(Beginning of Supplied data)
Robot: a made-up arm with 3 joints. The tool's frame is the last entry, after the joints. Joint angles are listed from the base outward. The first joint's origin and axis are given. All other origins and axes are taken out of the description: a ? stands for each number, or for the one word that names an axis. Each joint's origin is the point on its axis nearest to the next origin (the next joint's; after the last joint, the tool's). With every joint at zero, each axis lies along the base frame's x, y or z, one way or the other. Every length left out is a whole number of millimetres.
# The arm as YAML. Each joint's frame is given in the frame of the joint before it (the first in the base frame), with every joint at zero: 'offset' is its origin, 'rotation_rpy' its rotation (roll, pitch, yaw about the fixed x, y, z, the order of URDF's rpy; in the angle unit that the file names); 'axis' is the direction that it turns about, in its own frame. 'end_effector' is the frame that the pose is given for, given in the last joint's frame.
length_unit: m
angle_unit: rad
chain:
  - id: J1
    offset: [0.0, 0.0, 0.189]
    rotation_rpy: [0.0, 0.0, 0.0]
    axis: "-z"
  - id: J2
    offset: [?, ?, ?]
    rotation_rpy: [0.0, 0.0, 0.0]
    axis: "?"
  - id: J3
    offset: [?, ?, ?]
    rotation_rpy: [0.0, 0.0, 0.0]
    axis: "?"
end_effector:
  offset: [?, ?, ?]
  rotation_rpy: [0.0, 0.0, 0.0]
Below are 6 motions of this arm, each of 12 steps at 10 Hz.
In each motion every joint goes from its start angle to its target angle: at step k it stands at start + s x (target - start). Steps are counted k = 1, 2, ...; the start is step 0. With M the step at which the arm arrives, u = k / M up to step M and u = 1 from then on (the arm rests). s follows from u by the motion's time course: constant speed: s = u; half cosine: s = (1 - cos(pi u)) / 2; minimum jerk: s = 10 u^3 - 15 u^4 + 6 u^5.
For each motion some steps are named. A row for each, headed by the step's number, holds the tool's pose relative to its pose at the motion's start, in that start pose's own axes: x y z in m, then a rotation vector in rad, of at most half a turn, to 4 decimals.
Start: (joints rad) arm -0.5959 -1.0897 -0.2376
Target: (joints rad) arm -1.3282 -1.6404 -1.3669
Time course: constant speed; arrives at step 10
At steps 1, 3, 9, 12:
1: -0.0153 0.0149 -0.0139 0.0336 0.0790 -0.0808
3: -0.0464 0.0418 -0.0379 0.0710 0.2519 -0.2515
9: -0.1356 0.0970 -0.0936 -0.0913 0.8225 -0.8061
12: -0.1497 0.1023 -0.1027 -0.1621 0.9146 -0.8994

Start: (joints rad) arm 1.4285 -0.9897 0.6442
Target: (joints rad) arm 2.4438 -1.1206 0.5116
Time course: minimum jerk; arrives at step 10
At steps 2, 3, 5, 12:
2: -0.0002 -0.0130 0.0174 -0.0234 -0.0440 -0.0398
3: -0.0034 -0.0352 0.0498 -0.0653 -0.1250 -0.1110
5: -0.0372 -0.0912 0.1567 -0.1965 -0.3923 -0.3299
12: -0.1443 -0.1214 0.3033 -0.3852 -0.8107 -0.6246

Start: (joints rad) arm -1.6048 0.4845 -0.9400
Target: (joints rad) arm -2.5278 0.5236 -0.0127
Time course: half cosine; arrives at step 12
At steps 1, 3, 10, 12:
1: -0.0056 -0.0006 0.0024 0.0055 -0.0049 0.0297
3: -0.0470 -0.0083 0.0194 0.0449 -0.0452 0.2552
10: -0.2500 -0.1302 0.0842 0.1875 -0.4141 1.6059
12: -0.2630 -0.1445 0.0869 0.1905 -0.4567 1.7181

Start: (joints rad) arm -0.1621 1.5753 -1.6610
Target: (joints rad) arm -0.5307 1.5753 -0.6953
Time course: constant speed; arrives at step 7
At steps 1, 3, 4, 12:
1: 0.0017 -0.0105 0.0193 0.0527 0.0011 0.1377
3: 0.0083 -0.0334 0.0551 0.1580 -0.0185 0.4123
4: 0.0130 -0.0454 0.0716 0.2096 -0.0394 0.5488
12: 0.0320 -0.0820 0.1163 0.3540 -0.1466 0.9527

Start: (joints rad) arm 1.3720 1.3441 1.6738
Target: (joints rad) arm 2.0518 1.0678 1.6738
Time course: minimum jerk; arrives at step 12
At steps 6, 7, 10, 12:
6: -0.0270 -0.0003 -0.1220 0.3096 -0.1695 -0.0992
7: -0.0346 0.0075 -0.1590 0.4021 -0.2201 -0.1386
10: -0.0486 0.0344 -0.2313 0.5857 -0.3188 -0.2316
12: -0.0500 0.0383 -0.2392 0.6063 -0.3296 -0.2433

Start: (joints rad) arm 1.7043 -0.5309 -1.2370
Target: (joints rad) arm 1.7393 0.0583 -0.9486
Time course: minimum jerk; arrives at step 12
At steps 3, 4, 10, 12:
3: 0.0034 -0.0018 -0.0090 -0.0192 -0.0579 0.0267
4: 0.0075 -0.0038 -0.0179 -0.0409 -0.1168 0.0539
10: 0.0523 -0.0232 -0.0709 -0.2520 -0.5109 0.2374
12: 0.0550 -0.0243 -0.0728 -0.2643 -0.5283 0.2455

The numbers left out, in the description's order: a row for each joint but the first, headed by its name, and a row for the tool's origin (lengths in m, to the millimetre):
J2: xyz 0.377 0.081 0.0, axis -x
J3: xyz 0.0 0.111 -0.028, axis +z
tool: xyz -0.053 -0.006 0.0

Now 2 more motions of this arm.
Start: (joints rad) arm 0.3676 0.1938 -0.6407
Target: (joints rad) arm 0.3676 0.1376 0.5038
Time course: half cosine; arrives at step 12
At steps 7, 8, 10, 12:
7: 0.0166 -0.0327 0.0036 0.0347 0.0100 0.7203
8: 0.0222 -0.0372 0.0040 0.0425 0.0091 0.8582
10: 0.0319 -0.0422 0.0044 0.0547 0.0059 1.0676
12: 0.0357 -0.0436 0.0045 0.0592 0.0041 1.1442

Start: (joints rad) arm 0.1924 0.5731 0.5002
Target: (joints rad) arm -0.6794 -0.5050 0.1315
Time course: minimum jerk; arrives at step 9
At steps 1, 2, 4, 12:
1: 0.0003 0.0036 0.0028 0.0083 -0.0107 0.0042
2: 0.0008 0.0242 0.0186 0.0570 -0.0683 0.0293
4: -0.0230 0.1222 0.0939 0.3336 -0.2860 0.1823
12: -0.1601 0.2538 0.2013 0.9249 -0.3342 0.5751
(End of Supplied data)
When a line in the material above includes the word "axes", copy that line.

Robot: a made-up arm with 3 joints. The tool's frame is the last entry, after the joints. Joint angles are listed from the base outward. The first joint's origin and axis are given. All other origins and axes are taken out of the description: a ? stands for each number, or for the one word that names an axis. Each joint's origin is the point on its axis nearest to the next origin (the next joint's; after the last joint, the tool's). With every joint at zero, each axis lies along the base frame's x, y or z, one way or the other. Every length left out is a whole number of millimetres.
For each motion some steps are named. A row for each, headed by the step's number, holds the tool's pose relative to its pose at the motion's start, in that start pose's own axes: x y z in m, then a rotation vector in rad, of at most half a turn, to 4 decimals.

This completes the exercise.